Następuje stopniowe odchodzenie od tradycyjnego rolnictwa, które opierało się na intensywnym stosowaniu sztucznych nawozów. Zastępują je nowoczesne systemy, takie jak produkcja integrowana, ekologiczna oraz system „zero pozostałości”. Prof. Joanna Puławska z Instytutu Ogrodnictwa – PIB w Skierniewicach podkreśla, że zrównoważona produkcja staje się koniecznością, zarówno ze względów ekologicznych, jak i ekonomicznych.
Unia Europejska, poprzez strategię Europejskiego Zielonego Ładu, stawia nowe wyzwania przed rolnictwem ekologicznym, w tym zwiększenie udziału takiej produkcji do 25% wszystkich upraw w UE do 2030 roku.

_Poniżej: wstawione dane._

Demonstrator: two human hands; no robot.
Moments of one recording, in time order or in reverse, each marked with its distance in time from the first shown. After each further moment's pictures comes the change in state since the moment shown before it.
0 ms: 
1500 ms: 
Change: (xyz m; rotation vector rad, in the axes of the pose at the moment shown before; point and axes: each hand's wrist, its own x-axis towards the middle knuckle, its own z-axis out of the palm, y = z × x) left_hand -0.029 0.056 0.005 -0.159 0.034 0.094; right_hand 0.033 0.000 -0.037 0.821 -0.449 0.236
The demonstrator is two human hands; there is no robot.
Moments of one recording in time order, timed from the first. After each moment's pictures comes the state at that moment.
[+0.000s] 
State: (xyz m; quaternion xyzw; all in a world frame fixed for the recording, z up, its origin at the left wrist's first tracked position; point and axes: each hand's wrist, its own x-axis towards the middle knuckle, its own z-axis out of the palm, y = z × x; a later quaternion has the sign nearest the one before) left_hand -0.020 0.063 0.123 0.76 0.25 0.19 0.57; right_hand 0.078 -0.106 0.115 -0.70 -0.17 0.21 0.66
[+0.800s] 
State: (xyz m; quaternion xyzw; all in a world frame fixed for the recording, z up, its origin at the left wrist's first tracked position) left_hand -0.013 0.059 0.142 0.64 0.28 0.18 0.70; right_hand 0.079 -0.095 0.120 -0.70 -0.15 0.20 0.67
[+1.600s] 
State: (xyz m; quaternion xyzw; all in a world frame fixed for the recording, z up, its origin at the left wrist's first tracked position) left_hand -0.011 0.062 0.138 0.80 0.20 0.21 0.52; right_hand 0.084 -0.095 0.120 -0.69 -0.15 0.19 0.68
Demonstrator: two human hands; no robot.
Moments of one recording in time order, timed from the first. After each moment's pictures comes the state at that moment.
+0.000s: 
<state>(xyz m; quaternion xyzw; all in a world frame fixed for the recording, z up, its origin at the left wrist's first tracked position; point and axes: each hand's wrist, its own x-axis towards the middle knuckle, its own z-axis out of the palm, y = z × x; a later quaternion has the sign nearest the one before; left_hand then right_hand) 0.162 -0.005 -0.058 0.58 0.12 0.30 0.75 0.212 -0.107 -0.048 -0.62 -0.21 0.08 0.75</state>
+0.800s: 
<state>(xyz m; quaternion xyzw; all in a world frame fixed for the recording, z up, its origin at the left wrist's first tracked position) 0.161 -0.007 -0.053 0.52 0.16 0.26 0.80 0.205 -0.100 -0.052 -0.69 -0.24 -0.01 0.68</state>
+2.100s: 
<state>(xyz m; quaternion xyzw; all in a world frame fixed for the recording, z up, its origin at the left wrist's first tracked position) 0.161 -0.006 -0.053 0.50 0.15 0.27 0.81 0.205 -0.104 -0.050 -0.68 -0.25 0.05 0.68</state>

Polska, z niższym niż średnia unijna zużyciem substancji czynnej na hektar, wydaje się być dobrze przygotowana do spełnienia tych wymogów.
Z badań wynika, że zrównoważona produkcja owoców nie tylko gwarantuje lepsze zyski, ale również jest bardziej korzystna dla środowiska. Zarówno sadownicy, handlowcy, jak i konsumenci zgadzają się co do wysokiej jakości owoców produkowanych w sposób zrównoważony. Sadownik Dawid Królikowski, który prowadzi gospodarstwo w Błędowie, podkreśla, że integrowana produkcja, łącząca korzyści ekologiczne z ekonomicznymi, zyskuje na popularności, również dzięki możliwości uzyskania dopłat w ramach ekoschematu.
Związek Sadowników RP od roku prowadzi kampanię informacyjno-edukacyjną „Czas na zrównoważoną produkcję owoców”, mającą na celu promocję zrównoważonych metod produkcji oraz edukację producentów i konsumentów. Kampania ta skierowana jest nie tylko do polskich, ale również niemieckich i austriackich producentów owoców.
Sadownictwo w Polsce ewoluuje w odpowiedzi na rosnące wymagania konsumentów i wyzwania ekologiczne współczesnego świata. Zmiana ta wpływa nie tylko na jakość i bezpieczeństwo produktów, ale także przyczynia się do ochrony środowiska i zwiększenia zysków dla producentów. Wszystko to wskazuje, że polski rynek owoców coraz śmielej kroczy w kierunku zrównoważonej produkcji, stanowiąc przykład dla innych sektorów gospodarki.